▶ **TASK ITEM**: In the response, each entry below should appear again exactly as given.

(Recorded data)
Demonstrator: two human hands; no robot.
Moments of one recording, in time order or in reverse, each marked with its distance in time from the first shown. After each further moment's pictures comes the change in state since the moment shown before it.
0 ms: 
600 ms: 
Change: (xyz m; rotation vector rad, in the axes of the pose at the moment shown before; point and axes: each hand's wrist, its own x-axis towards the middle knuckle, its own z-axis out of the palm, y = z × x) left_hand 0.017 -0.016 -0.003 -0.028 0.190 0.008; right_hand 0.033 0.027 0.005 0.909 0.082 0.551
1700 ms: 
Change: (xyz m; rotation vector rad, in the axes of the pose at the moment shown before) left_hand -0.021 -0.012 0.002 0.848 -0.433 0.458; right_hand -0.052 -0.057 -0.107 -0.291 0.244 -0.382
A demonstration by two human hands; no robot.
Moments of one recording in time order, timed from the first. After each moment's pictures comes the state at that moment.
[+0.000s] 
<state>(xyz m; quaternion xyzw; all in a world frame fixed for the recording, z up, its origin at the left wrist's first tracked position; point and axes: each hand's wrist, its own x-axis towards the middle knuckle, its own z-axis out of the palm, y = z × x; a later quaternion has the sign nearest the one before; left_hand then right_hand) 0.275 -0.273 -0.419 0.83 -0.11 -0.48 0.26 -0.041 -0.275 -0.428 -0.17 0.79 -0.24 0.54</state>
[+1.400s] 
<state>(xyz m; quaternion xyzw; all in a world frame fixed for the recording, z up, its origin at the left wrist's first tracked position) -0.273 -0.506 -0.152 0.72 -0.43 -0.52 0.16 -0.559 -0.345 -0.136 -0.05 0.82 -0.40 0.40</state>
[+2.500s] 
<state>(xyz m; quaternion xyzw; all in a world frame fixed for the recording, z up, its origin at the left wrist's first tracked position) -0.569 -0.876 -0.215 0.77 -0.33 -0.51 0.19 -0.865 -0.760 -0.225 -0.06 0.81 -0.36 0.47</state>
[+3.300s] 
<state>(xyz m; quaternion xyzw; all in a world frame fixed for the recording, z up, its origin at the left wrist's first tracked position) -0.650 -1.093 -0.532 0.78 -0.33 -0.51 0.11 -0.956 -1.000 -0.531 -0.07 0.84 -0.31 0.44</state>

▶ **RESPONSE AREA**:
Demonstrator: two human hands; no robot.
Moments of one recording, in time order or in reverse, each marked with its distance in time from the first shown. After each further moment's pictures comes the change in state since the moment shown before it.
0 ms: 
600 ms: 
Change: (xyz m; rotation vector rad, in the axes of the pose at the moment shown before; point and axes: each hand's wrist, its own x-axis towards the middle knuckle, its own z-axis out of the palm, y = z × x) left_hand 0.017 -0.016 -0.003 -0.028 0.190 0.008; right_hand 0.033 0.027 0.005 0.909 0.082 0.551
1700 ms: 
Change: (xyz m; rotation vector rad, in the axes of the pose at the moment shown before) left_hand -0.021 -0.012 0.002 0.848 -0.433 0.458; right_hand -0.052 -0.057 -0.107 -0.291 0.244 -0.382
A demonstration by two human hands; no robot.
Moments of one recording in time order, timed from the first. After each moment's pictures comes the state at that moment.
[+0.000s] 
<state>(xyz m; quaternion xyzw; all in a world frame fixed for the recording, z up, its origin at the left wrist's first tracked position; point and axes: each hand's wrist, its own x-axis towards the middle knuckle, its own z-axis out of the palm, y = z × x; a later quaternion has the sign nearest the one before; left_hand then right_hand) 0.275 -0.273 -0.419 0.83 -0.11 -0.48 0.26 -0.041 -0.275 -0.428 -0.17 0.79 -0.24 0.54</state>
[+1.400s] 
<state>(xyz m; quaternion xyzw; all in a world frame fixed for the recording, z up, its origin at the left wrist's first tracked position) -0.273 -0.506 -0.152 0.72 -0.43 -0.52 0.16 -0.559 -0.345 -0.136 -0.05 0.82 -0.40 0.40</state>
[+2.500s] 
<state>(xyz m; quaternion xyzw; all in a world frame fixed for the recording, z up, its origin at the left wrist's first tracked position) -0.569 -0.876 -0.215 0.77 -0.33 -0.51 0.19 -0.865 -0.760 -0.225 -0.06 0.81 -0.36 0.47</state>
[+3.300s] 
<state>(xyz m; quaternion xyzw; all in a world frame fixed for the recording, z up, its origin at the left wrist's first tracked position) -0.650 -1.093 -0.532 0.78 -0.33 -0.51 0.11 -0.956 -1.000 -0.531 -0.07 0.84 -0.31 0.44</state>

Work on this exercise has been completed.